* [ABOUT THIS EXERCISE] In the data below, locate each line with the word "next" and list it.

Stored items:

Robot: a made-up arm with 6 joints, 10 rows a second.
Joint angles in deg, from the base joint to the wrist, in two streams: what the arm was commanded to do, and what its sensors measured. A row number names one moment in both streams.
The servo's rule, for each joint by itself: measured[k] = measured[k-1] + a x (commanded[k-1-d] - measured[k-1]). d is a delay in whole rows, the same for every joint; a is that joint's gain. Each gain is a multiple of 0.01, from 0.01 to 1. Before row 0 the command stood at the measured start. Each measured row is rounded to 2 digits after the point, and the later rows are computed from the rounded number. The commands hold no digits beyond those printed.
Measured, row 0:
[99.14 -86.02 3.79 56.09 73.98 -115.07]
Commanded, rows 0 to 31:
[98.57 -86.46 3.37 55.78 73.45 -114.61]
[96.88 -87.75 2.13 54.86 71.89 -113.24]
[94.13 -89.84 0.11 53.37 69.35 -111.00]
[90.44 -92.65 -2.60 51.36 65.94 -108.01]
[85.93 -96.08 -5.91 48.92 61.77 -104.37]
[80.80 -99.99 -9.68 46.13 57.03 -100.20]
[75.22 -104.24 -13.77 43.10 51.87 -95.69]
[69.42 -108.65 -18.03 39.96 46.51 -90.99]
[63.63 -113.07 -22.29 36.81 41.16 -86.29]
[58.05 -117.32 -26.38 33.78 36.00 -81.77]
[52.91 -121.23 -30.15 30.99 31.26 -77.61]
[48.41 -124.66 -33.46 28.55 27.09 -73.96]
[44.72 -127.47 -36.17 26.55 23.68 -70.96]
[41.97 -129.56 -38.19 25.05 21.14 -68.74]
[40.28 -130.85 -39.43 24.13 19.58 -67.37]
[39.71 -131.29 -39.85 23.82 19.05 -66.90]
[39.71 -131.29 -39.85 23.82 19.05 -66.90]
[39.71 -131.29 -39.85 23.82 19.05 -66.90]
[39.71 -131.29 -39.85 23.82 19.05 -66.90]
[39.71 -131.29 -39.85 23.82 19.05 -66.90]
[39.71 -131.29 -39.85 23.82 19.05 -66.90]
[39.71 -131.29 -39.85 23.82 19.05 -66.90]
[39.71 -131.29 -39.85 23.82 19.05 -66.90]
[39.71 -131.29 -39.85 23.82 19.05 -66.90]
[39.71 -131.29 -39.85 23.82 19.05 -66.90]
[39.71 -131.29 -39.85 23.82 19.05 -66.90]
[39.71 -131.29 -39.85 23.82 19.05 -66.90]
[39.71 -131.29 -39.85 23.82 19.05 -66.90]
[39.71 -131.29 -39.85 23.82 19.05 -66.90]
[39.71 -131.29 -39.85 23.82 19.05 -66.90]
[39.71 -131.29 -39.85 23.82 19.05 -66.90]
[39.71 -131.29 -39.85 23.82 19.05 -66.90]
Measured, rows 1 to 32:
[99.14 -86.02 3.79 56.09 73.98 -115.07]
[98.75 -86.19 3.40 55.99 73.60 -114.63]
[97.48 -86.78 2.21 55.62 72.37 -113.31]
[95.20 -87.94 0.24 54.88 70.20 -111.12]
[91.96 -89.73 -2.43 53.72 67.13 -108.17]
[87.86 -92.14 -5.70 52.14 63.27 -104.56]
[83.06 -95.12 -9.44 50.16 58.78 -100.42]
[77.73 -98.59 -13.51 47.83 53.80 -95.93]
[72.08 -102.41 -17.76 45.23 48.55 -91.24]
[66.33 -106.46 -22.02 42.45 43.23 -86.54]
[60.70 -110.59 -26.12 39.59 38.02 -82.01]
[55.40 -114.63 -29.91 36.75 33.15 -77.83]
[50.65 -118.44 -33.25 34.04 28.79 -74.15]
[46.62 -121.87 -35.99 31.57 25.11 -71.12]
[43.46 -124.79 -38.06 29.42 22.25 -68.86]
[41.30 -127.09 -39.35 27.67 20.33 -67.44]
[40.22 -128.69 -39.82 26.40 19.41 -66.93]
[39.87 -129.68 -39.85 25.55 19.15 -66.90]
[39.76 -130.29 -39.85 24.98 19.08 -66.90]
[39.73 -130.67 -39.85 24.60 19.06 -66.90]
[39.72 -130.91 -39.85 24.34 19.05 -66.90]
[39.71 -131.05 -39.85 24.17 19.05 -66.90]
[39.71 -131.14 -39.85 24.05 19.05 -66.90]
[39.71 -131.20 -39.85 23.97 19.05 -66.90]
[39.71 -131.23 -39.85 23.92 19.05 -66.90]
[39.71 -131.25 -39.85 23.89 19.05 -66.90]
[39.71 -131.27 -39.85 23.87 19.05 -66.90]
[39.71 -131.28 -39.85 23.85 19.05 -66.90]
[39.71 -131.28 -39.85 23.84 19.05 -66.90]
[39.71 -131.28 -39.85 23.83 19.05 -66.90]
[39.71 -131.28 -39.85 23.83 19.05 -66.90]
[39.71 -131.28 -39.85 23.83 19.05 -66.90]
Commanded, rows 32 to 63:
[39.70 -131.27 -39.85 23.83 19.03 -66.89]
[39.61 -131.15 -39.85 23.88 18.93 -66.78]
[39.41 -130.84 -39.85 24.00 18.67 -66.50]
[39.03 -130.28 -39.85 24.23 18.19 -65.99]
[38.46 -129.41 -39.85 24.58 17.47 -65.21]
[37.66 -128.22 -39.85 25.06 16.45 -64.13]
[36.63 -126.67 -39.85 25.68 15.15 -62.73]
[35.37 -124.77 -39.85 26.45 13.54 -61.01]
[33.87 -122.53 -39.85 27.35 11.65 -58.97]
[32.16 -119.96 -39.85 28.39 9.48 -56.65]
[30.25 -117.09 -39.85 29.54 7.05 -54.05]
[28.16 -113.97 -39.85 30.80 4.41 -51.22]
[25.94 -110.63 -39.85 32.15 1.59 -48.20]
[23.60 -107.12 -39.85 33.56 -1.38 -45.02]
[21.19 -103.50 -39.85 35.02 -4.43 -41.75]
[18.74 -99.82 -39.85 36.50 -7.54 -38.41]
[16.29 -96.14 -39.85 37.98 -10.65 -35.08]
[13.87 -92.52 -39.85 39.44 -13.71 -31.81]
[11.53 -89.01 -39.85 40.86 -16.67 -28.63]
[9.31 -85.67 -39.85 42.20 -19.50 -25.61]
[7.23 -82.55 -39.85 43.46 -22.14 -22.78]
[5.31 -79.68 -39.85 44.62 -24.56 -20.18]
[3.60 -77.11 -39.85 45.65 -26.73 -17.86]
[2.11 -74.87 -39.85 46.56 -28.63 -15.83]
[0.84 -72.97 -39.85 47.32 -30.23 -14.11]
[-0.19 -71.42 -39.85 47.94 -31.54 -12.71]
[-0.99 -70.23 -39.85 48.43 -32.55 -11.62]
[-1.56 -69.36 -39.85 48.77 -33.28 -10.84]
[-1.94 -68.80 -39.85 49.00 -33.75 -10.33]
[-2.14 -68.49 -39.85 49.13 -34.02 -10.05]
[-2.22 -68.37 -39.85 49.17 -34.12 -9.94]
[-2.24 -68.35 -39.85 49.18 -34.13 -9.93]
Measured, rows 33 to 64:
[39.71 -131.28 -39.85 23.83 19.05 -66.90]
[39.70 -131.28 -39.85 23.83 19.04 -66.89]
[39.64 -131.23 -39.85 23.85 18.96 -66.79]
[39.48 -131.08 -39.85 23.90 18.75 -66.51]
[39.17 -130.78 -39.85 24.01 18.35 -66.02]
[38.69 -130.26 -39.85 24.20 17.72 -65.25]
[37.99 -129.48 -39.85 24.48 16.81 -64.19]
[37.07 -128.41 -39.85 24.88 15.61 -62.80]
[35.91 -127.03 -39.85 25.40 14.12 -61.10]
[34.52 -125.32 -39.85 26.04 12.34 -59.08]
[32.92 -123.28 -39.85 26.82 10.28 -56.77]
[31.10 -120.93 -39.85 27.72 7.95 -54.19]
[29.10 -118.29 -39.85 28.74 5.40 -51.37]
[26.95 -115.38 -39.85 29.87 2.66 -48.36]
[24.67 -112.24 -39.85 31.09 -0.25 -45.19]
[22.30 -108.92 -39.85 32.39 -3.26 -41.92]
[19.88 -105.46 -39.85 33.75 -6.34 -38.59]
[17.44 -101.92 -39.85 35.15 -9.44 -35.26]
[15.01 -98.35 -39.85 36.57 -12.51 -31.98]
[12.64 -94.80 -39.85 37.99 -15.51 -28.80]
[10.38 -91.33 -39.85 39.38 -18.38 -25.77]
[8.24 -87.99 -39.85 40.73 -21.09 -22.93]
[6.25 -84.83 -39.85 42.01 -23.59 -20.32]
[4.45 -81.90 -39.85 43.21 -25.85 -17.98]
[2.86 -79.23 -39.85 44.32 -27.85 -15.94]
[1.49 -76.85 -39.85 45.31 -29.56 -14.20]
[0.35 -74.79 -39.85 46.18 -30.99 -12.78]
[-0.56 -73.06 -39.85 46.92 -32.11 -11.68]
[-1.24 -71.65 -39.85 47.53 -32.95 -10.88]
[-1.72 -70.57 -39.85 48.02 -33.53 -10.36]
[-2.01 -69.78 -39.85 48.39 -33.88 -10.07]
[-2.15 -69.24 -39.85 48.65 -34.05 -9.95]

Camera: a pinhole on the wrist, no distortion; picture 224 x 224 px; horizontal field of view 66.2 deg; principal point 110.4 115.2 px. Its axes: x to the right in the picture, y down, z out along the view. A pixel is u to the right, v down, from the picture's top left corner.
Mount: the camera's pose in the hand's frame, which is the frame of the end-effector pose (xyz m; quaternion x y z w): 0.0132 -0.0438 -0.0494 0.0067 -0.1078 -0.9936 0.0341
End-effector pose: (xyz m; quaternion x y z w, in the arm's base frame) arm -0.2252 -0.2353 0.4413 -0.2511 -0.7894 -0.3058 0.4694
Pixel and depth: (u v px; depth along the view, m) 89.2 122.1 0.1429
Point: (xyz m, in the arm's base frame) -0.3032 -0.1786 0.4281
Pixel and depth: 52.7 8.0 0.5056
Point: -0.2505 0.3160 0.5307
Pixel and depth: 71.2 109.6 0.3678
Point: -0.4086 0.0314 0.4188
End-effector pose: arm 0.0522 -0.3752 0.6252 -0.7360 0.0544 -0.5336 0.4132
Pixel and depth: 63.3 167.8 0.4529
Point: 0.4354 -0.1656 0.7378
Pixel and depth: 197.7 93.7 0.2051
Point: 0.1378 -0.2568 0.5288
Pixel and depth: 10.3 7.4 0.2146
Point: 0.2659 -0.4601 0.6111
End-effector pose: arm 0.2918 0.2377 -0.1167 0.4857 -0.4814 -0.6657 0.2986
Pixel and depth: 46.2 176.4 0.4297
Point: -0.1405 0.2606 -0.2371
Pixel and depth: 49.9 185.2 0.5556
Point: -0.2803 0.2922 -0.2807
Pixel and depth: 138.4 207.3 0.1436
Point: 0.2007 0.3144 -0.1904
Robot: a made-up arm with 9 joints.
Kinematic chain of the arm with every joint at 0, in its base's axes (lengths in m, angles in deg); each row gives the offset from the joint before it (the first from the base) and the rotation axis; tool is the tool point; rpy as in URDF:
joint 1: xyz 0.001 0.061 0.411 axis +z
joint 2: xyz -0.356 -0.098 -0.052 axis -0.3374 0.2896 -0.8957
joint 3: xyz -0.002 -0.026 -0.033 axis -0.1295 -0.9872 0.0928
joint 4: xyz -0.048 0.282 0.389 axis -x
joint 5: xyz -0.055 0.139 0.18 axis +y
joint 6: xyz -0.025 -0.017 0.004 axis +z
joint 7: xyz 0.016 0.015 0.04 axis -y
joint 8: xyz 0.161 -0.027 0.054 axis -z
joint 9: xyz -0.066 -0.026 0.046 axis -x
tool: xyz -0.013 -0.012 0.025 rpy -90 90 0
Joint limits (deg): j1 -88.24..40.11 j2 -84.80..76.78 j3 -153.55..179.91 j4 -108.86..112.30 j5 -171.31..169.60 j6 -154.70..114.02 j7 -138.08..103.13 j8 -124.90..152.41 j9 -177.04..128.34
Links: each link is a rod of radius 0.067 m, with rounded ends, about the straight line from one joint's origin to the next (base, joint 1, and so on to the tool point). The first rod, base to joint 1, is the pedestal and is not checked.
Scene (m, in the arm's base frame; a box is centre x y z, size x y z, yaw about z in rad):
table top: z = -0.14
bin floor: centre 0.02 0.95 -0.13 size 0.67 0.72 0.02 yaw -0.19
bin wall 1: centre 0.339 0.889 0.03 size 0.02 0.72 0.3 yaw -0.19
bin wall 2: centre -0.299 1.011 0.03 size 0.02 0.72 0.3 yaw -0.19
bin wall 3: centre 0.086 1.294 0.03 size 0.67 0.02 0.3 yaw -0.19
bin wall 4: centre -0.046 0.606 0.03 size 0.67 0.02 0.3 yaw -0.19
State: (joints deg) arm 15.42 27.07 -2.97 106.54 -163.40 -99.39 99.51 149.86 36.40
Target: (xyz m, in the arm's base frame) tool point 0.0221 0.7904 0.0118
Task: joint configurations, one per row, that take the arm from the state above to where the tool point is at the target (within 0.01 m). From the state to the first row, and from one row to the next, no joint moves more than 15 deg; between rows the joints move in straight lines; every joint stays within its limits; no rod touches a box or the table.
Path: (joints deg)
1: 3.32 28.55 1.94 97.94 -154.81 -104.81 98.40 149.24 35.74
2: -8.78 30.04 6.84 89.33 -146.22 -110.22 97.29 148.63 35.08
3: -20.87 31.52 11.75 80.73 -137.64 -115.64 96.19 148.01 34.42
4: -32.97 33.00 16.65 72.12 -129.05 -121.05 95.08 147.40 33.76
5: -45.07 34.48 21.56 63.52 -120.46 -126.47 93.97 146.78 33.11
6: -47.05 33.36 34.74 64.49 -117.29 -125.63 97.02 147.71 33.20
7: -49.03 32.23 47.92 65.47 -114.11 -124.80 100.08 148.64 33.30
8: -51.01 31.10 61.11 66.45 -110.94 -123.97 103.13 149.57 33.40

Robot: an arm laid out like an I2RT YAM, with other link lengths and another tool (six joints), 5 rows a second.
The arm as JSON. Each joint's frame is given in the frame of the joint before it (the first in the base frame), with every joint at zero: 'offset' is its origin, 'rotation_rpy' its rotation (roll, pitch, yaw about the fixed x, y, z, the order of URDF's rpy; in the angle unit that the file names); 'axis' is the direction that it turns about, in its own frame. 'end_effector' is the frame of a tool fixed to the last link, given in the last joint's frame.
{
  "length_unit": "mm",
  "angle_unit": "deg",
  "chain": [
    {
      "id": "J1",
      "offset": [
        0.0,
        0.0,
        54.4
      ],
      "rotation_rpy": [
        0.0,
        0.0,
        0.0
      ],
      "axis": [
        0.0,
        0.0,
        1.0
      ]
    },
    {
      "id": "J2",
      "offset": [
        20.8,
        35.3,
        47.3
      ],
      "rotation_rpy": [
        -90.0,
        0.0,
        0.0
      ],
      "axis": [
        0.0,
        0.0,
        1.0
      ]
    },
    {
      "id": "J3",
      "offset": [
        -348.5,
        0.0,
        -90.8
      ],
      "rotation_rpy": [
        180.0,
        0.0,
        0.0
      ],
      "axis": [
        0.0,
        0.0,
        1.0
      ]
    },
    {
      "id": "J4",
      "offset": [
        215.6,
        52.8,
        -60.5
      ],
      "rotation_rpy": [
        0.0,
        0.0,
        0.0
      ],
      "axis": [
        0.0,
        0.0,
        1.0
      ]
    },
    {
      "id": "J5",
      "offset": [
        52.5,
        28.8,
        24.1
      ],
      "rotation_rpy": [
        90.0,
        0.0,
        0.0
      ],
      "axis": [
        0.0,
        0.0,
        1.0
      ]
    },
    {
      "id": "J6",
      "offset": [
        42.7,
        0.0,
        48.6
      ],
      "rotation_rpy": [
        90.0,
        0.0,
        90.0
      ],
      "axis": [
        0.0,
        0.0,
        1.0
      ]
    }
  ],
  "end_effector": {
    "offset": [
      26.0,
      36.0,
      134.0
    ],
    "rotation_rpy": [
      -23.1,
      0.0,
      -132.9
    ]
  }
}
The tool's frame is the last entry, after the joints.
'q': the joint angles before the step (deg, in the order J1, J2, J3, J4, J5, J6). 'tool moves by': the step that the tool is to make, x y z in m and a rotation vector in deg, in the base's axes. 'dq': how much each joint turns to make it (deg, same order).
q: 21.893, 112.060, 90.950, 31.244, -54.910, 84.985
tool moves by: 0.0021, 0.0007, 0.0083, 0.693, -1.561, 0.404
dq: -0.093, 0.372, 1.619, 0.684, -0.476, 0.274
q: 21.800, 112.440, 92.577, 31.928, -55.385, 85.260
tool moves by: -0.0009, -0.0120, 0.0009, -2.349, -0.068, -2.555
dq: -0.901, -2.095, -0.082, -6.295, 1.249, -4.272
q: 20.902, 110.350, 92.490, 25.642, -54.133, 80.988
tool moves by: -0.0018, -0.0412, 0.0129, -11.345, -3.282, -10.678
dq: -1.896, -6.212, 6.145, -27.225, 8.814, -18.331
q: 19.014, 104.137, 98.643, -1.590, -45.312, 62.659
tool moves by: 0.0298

* [SOLUTION FOR THIS PROBLEM]
Links: each link is a rod of radius 0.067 m, with rounded ends, about the straight line from one joint's origin to the next (base, joint 1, and so on to the tool point). The first rod, base to joint 1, is the pedestal and is not checked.
Task: joint configurations, one per row, that take the arm from the state above to where the tool point is at the target (within 0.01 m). From the state to the first row, and from one row to the next, no joint moves more than 15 deg; between rows the joints move in straight lines; every joint stays within its limits; no rod touches a box or the table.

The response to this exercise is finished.